Well how about the famous one where the beautiful Princess suffers at the hands of her evil step-sisters, but magically manages to go to the ball, only to lose her slipper when she has to run away from the Prince at midnight?
Oh yes, Grandma loves that one. Especially the bit where the evil step-sisters, in an attempt to make the slipper fit, start chopping off parts of their own feet, bleeding everywhere, and the classic final scene where they have their eyes gouged out by the Princess’ loyal doves. Right?
Disney have been making family classics like The Little Mermaid, Pinocchio and Cinderella for over 90 years, and at least part of
their success, it seems, is having the sense to alter these original stories and fairy tales to give them happier – more wholesome – twists.
Though most of the time we think of fairy tales as being magical stories with happily-ever-after endings, the truth is often somewhat darker than you may think. Many of Disney’s best-loved classics originated in stories written or collected by people such as Hans Christian Andersen (The Little Mermaid) and the Brothers Grimm (Snow White, Cinderella). Many of these contained much more sinister story lines originally, like those mentioned above, which were far more in-keeping with the style and tone of early folk and fairy tales.

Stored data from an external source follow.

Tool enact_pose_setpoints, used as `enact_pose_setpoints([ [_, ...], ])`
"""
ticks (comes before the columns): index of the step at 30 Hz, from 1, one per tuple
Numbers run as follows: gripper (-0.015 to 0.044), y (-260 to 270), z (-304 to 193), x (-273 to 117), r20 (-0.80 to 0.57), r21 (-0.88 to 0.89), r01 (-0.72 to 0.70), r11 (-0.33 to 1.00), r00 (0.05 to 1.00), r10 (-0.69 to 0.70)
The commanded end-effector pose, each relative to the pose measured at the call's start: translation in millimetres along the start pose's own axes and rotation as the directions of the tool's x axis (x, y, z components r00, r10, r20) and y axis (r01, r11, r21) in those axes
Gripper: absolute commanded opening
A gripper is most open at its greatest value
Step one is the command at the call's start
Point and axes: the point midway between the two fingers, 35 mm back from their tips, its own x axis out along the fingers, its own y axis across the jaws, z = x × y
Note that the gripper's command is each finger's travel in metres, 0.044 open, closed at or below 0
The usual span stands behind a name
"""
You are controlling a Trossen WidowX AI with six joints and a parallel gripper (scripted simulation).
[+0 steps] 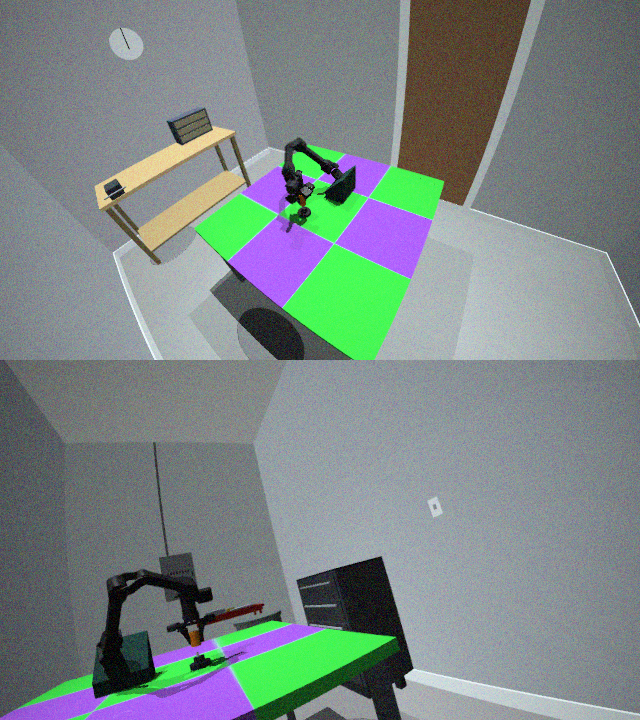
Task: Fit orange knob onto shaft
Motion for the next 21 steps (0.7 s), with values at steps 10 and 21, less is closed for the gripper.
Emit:
enact_pose_setpoints([
  [10,0.0,1,-4,25,-0.002,-0.001,0.006,1.0,1.0,-0.006],
  [21,0.0,1,-4,26,-0.002,0.002,0.006,1.0,1.0,-0.006],
])
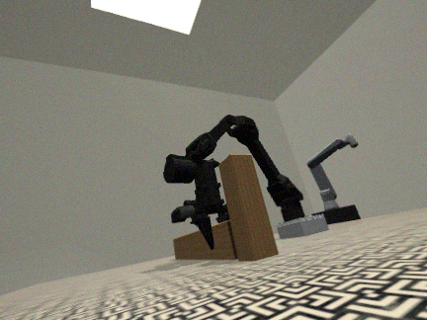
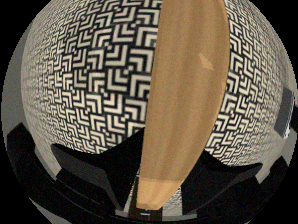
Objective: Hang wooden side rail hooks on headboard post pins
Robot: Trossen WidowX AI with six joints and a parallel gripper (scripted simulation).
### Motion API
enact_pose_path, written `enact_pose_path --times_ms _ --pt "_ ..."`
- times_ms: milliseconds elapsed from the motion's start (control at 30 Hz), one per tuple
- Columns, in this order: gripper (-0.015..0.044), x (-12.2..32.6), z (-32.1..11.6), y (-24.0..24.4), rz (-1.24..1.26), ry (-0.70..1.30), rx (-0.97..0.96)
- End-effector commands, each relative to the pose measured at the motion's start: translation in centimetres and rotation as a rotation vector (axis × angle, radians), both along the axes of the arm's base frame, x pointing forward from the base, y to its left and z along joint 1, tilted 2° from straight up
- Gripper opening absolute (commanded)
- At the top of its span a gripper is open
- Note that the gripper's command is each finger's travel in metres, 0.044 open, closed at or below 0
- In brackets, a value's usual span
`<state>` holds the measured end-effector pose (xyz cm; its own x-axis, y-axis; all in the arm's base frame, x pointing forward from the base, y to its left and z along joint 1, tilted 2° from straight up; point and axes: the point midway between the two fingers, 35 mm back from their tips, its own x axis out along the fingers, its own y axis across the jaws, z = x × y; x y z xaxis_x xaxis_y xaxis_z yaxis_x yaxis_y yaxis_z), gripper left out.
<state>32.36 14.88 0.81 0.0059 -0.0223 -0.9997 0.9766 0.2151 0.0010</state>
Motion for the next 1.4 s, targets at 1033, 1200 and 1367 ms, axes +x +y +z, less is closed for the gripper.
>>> enact_pose_path --times_ms 1033,1200,1367 --pt "0.0000 -0.05 0.53 0.01 0.013 -0.011 -0.001" --pt "0.0000 -0.05 0.61 0.01 0.013 -0.011 -0.001" --pt "0.0000 -0.05 0.70 0.01 0.013 -0.011 -0.001"
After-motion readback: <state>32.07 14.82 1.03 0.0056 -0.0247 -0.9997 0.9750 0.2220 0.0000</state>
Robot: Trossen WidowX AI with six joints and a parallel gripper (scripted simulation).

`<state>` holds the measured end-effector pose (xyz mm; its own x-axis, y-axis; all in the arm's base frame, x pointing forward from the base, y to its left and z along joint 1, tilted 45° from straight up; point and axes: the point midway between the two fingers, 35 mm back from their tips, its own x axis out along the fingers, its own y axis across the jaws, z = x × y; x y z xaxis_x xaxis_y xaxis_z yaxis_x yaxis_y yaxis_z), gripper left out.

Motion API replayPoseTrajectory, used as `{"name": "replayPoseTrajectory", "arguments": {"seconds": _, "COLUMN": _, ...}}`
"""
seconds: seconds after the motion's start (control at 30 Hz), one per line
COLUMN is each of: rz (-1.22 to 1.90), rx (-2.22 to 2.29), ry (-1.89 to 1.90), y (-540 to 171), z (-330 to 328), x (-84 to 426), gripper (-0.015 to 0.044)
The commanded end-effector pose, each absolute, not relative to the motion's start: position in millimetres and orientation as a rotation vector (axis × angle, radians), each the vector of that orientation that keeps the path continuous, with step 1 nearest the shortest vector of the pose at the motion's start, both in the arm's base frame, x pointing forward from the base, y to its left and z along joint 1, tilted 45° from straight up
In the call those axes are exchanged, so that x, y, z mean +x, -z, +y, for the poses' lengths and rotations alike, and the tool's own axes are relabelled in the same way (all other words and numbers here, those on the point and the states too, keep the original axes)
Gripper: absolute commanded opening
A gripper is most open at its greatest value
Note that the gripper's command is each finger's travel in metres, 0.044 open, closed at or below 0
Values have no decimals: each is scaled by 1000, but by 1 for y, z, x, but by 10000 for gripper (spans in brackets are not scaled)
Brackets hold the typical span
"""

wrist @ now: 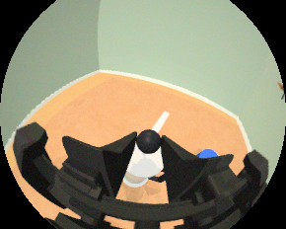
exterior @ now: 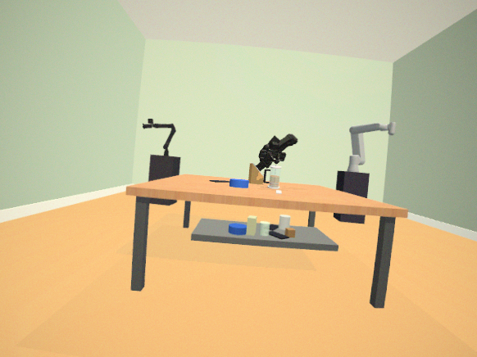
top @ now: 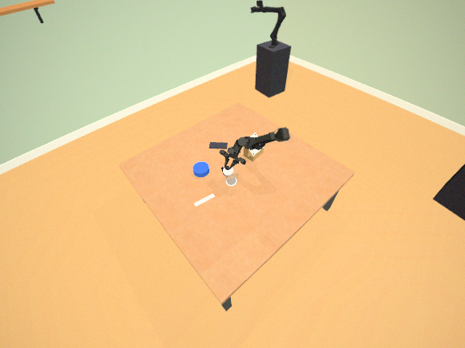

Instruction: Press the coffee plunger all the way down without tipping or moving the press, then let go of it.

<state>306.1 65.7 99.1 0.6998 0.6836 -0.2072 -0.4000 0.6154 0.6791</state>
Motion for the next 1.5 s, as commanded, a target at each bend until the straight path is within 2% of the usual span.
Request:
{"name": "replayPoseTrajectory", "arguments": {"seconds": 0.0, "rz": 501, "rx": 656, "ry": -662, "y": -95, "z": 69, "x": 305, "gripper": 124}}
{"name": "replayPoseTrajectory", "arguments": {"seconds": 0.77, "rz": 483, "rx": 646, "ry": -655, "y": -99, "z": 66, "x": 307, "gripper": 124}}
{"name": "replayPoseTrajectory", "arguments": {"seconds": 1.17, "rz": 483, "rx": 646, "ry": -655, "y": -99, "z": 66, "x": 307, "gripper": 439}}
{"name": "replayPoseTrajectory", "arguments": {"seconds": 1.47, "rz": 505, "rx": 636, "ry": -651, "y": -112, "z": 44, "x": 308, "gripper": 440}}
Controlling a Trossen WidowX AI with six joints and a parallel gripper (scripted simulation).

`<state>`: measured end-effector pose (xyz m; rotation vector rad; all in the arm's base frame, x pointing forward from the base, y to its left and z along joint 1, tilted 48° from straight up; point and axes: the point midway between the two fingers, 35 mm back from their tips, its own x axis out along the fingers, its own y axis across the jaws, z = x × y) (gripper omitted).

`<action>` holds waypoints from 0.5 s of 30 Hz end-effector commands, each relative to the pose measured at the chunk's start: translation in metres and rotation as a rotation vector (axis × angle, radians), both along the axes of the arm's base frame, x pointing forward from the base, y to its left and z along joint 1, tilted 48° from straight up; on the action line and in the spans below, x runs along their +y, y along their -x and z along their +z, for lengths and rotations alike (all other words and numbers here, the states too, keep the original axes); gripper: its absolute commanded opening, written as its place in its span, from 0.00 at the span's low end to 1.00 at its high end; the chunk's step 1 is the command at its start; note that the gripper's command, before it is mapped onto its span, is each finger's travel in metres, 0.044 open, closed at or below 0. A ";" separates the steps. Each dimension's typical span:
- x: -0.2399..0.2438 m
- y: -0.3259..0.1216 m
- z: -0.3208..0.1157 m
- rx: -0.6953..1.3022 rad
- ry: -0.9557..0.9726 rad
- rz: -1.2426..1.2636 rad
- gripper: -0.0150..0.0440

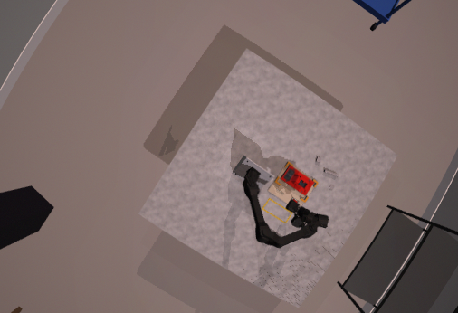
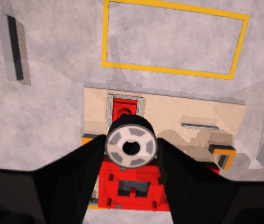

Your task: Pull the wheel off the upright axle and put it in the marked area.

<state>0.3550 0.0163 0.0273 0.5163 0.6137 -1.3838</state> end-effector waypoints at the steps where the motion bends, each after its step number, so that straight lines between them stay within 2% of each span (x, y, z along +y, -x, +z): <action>1: -0.009 0.003 0.013 -0.010 -0.002 -0.002 0.25; 15: -0.038 0.022 0.048 -0.014 -0.005 -0.003 0.25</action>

Others, such as Pinocchio, (written by Carlo Collodi in the 1880s) were morality tales, warning of the consequences of bad behavior, (not unlike the Hollywood gangster films of the 1920s and 30s, which always showed the criminals getting their comeuppance at the end).

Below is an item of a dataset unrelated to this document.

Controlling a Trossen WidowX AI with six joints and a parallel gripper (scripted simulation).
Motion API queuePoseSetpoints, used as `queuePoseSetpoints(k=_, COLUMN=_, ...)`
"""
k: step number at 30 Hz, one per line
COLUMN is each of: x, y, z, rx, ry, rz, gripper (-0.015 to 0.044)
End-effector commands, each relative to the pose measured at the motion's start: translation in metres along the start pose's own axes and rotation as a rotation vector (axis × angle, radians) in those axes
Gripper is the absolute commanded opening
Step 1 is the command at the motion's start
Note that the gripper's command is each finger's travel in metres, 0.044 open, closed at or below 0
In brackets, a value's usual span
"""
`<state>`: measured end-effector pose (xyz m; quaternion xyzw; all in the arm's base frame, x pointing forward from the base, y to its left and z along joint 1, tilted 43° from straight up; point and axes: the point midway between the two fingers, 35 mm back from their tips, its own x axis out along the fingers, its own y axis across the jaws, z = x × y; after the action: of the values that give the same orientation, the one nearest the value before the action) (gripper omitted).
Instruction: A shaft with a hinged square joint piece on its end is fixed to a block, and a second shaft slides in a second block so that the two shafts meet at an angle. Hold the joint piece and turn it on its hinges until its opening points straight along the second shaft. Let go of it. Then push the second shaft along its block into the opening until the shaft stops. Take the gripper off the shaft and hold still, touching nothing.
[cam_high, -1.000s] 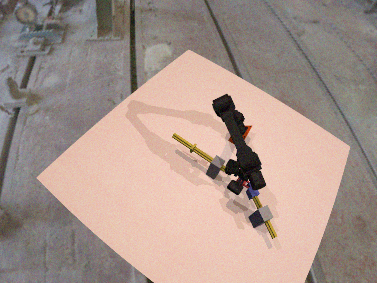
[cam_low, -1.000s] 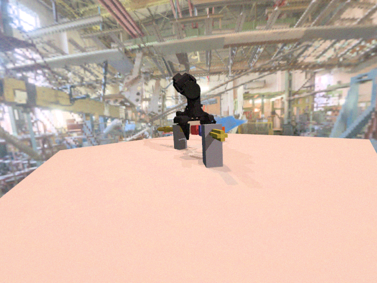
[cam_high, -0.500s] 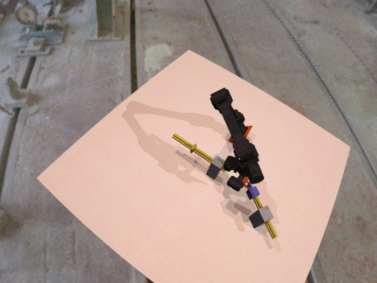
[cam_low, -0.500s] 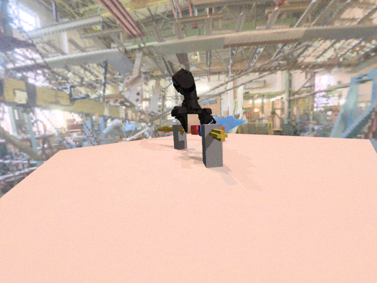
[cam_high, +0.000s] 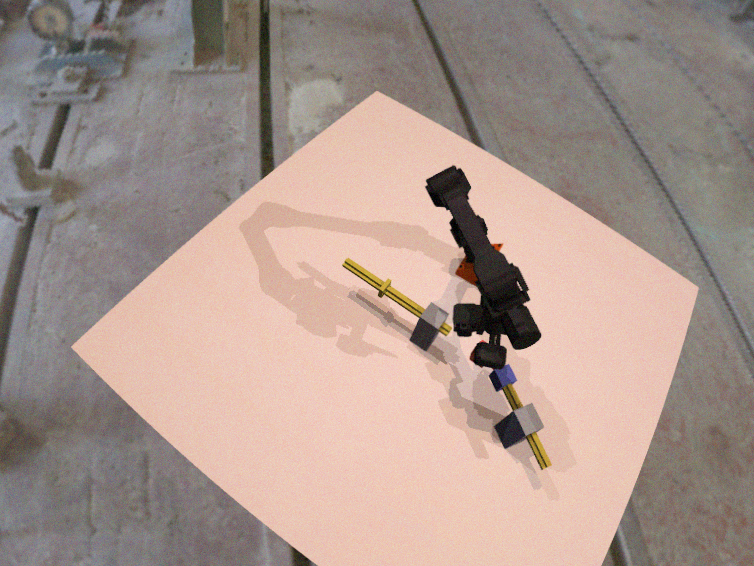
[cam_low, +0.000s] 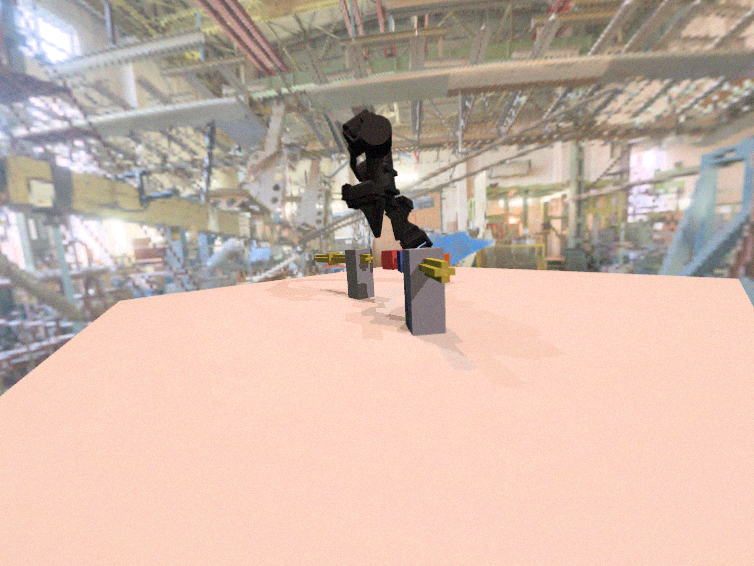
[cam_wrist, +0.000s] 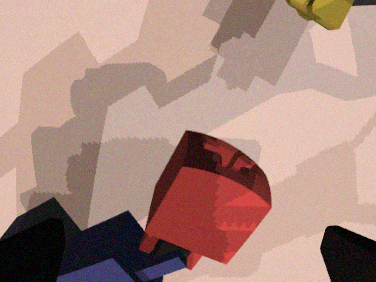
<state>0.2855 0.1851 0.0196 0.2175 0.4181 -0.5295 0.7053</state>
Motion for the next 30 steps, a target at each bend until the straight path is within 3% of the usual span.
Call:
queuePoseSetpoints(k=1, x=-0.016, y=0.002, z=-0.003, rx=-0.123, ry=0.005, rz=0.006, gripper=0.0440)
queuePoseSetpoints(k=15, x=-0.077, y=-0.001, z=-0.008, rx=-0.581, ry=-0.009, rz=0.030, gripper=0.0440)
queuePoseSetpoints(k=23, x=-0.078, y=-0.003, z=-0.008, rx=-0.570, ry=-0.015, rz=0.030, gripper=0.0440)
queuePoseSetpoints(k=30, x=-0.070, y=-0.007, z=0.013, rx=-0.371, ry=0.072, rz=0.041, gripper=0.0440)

Disney’s genius was to take these fantastical stories and add the family-friendly wonder that Walt Disney cherished, while still retaining elements of threat and danger – making them truly memorable animated classics capable of enchanting generations of adults and children alike ever since.
Disney didn’t only find inspiration in old morality or folk tales though. Other iconic films were based on more widely known classic works, such as The Jungle Book (Rudyard Kipling 1894) and The Hunchback of Notre Dame, written by Victor Hugo in 1831. Hugo’s epic novel, featuring the hunchback of the title, Quasimodo, was filmed as an animation in 1996, but again, the Disney version avoids the truly bleak original ending (spoiler alert: everybody dies) instead opting for a happier, more sentimental tone.
Famously, Disney also took inspiration from one of the all-time greatest and widely known works in literature for The Lion King. The tale about a Prince gaining revenge on his evil Uncle for the murder of his father, the King, has been entertaining audiences ever since 1602, when William Shakespeare’s Hamlet first appeared on the London stage. Once more however, Disney wisely altered the ending – Hamlet may well be one of the most successful plays ever written, but would The Lion King be one of Disney’s most cherished films had Simba suffered the same fate as the Danish Prince? Perhaps not.